THERE IS MUCH sound, but little stuff in India's fashion business. Much like our cinema - whose makers have been beating the drums from the rooftops saying that their films are runaway successes in the West, whereas the truth is that they are hits merely with the expatriate Indian communities there, and which by itself is not surprising given the fact that only a few Hindi movies travel across - our fashion is a lot of hype. Let us not forget that it is serious business not just in the West, but also in countries such as Japan and China, where standards are so high that only the very best survive. Mr. Hemant Sagar, the only Indian couturier in the exclusive Paris-based club of designers, had to recently close shop and declare himself insolvent. There have been other Indian designers who opened boutiques abroad only to pull down the shutters a little later. Reports of Ms. Ritu Beri taking Paris by storm may be similarly misleading for a variety of reasons.

Whatever they are, India's fashion gurus have been selling prohibitively expensive wear, and calling it ``haute couture''. It is not that, certainly not. But, worse, it is badly produced, and often with inferior material. And, many of the stylists concentrate on Western outfits, imagining that this is what will sell under a designer tag and for a fancy price. But now that the economy has opened up, and travel has become easier, the Indian man and woman realise that they can pick up much better stuff elsewhere than in upmarket Delhi or Mumbai. It is also less expensive. And, if a designer were to imagine that he or she can capture the world market by embellishing essentially Western dresses with ``zari'' or ``stones'', nothing can be farther from the truth. China and Japan, for instance, walked global ramps on the strength of their own individual ethnicity. Also, sad but quite true, a lot of what is Indian enjoys an initial draw because of the curiosity value. Yes, this is an excellent opening which must be backed by genuinely classy clothes.

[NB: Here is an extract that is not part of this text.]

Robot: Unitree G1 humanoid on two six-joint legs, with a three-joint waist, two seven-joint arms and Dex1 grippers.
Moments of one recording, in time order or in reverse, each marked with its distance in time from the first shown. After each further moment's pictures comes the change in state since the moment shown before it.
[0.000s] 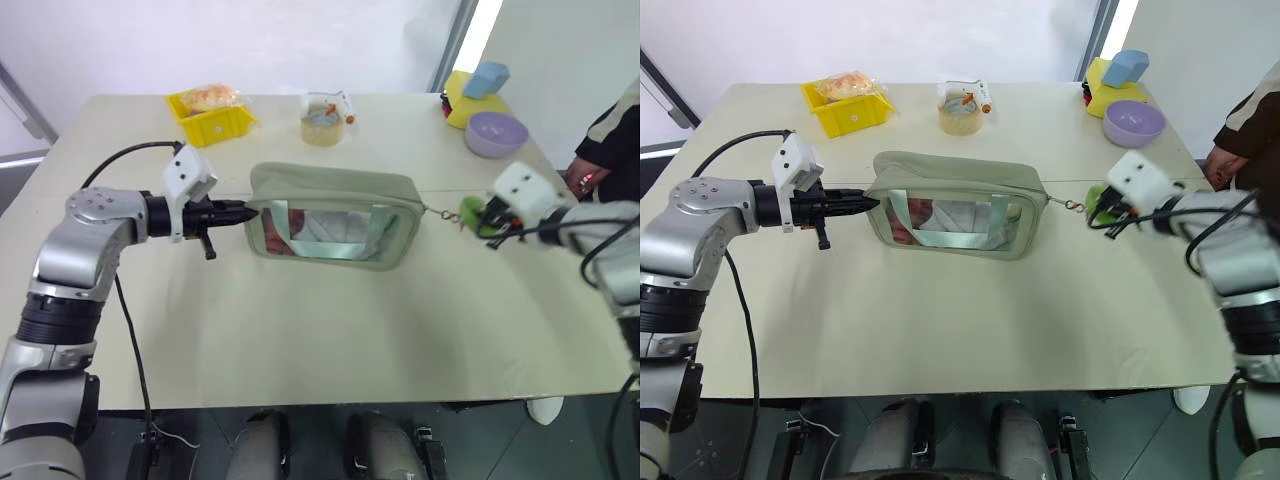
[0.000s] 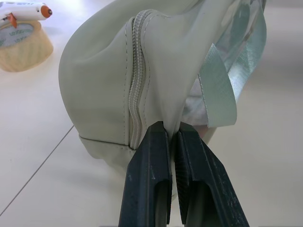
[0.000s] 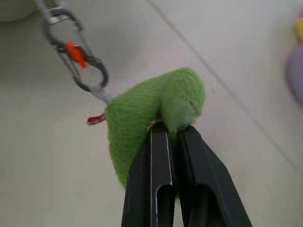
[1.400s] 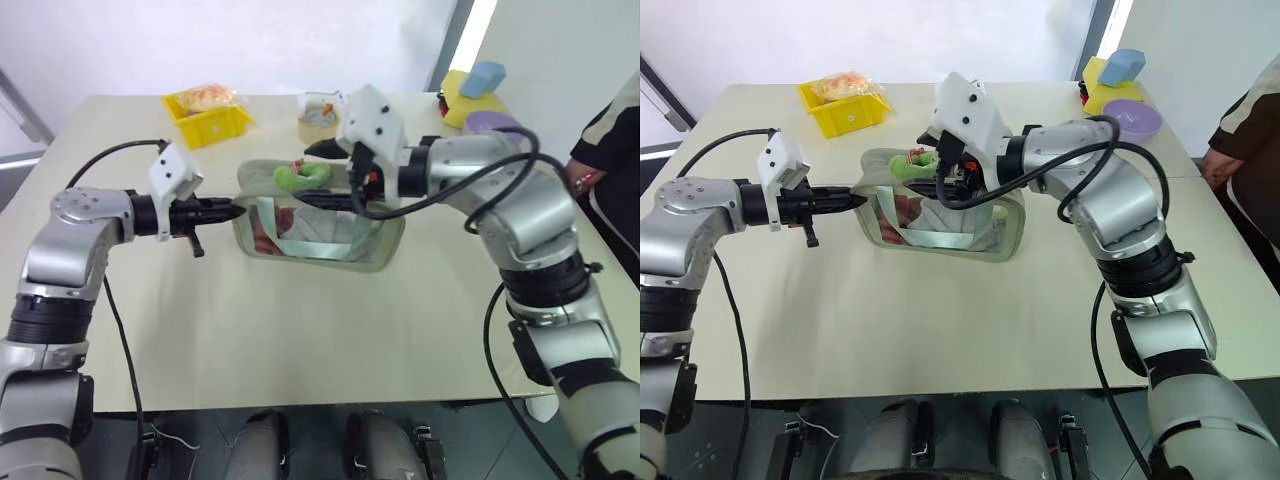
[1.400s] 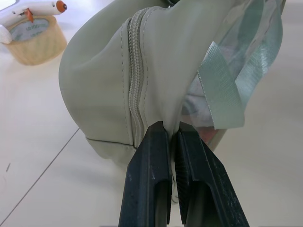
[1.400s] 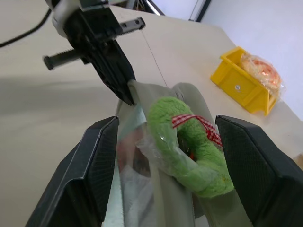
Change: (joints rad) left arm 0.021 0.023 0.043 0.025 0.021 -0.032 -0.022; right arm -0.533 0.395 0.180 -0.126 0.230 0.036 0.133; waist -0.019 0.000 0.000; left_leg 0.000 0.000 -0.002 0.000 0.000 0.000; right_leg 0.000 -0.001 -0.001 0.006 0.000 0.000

India has yards and yards to go here. There is hardly any experiment, and the industry suffers from a severe resource crunch. Much of what comes out of this stable is badly tailored and horrendously styled. The term ``finish'' does not exist in the nation's fashion dictionary. The colours are garish, there is little harmony in prints, and the quality of fabrics is pathetic. There is no corporate infrastructure, and this is what was emphasised during a meet in New Delhi last year. Unless mills support designers and help them with marketing, fashion will stumble on the catwalk. Equally important, it is high time that greater attention was paid to the ``pret'' line. There is enough of evening wear. What the people may well seek now are smart fits for work, and at affordable rates. Most of the international fashion houses such as Christian Dior or Versace have huge businesses in this section. In India, the development has been lopsided. One expects that the ``Fashion Week'', to be held in Mumbai in August, will address these, and envisage ways of bringing style to the streets. Otherwise, fashion will remain as elusive and as meaningless as it is now.